Le regret est pour le temps, la première journée sous un ciel menaçant et la deuxième sous la pluie... Les prévisions pessimistes pour la prochaine dizaine de jours me dicuadent de m'arrêter comme j'avais pu le faire précédement dans le voyage et me fait à l'idée que je verrai pas cette route sous son plus beau jour...
Passé de l'autre côté des montagnes, à San Martin de los Andes, je retrouve un temps respectable et joui même du soleil.
Journée maudite
À noté que lors d'une journée, me réveillant, je m'aperçois qu'un de mes arceaux de la tente s'est cassé (ça, je m'y habitue désormais). Je le répare, charge le vélo et cette fois, c'est mon pneu arrière qui est crevé. Prévoyant, j'ai une chambre à air de rechange, je démonte tout, manque de chance, le gars m'a vendu une avec un gros embout qui ne passe pas dans ma jante. 15 € foutus en l'air (oui, même les objets produits en Argentine sont le double que chez nous, « locura » du gouvernement)
Je fais donc les 30 kms ralliant la ville la plus proche en regonflant mon pneu tous les 5 kms. Arrivé chez le vélociste, les vis de ma béquille se cassent... La guigne !

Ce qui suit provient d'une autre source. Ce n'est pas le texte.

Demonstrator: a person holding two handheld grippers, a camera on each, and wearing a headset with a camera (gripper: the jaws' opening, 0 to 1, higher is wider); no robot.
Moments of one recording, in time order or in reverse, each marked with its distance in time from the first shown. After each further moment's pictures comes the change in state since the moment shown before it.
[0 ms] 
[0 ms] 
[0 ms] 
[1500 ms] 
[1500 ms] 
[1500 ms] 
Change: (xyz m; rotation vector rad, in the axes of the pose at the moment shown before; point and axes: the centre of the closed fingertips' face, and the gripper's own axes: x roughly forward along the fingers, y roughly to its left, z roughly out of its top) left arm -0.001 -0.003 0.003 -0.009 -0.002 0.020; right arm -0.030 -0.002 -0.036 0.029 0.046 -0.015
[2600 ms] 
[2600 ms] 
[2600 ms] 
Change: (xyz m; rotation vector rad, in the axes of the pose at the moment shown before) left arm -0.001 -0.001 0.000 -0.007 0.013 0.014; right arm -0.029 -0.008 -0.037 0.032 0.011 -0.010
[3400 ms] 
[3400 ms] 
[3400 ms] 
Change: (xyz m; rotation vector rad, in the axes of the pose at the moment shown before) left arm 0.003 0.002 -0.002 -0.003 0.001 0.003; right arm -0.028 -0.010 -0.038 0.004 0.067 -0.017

J'aurai quand même la chance de manger bien plus qu'à ma faim lorsqu'un restaurant, bien contant de ne pas devoir le jeter, m'offre avec un grand sourire des empanadas, tartes et autres milanaises ! De quoi me remonter le moral !
Pucon
Petite ville à l'ombre d'un volcan et bordant un lac, Pucon m'avait été vanté par Charlotte lors du stop sur la carratera un mois plus tôt. Je m'y rends de Junin de los Andes, un aller et retour de 300 kilomêtres (je peux faire du stop, c'est pas de la triche).
La route est finalement bien goudronnée. Malgré un vent de face, je profite de la vue magnifique sur le volcan Lanin et trouve motivation à pédaler.

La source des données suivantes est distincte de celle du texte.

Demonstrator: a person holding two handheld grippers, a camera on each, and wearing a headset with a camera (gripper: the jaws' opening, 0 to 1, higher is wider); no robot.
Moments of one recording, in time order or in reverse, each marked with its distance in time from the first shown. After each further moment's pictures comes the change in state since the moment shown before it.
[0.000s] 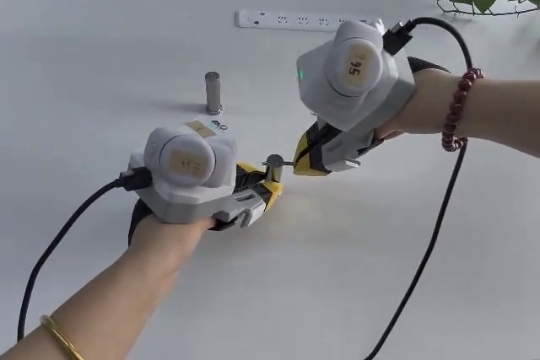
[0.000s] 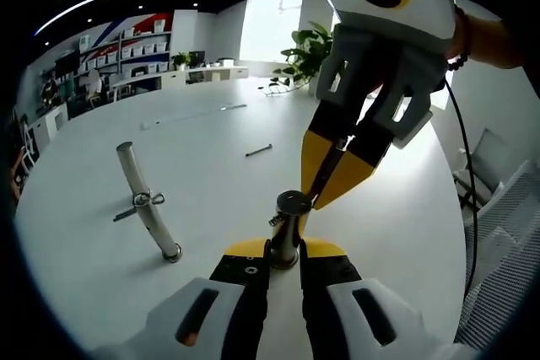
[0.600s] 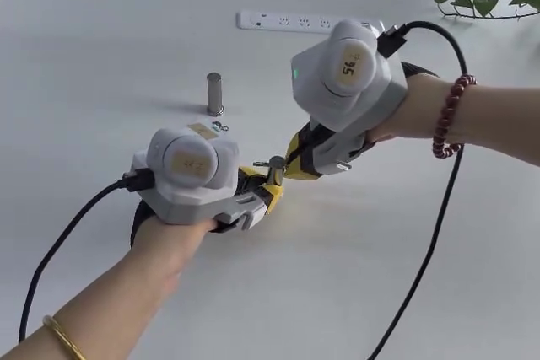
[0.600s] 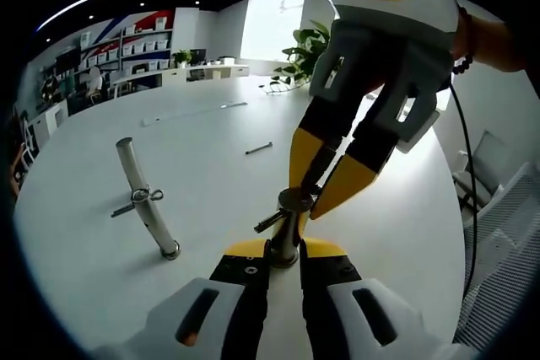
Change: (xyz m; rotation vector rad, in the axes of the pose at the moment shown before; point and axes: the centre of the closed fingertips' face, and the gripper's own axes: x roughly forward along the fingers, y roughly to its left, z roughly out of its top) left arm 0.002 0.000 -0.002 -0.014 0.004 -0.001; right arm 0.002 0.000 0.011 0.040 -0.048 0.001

L'entrée dans le parc est plus compliquée, une piste, une côte de 15 kms, un pick-up arrêté sur le bord de la route :
- Vous pouvez m'amener jusqu'à Pucon s'il vous plaît ?
On est déjà bien chargé, mais on va essayer !
Arrivé à Pucon, le temps est mauvais, les averses s'enchaînent et ne permettent pas de profiter de la ville comme j'aurai voulu. Un restaurant me propose à manger (le gars voyage à vélo également!), je demande des fruits moches aux primeurs, complête en faisant quelques courses et entreprends les 150 kms en stop pour retourner à Junin, côté Argentin.
Une voiture m'avance d'une quarantaine de kilomètres jusqu'à une petite ville, il commence à faire sombre, je continue à pédaler pour sortir de la petite agglomération et m'arrête à la première lueur traversant la fenêtre d'une maison.
Teresa, propriétaire de la petite ferme et sa maman Lucila m'accueillent, je monte la tente et vais les rejoindre. On discute, en autre, du premier tour des présidentielles françaises qui ont lieu demain et je me dis qu'heureusement que tout le monde n'a pas une haine contre les étrangers comme peut l'avoir notre chère Marine Le Pen, mon voyage serait bien triste si toutes les portes me claquées au nez...
Le lendemain, je reprends le stop à la mi-journée jusqu'à Junin où j'arrive en fin d'après-midi, je consulte les nouvelles de l'hexagone et apprends que nous avons désormais le « choix » entre l'extrémisme libéral et l'extrémisme national... Génial...
La dernière ligne droite s'ouvre à moi avant ma pause « travail » : Un millier de kilomètres (plus quelques détours) sur la route 40 avant d'arriver à destination de Lujan de Cuyo au sud de Mendoza.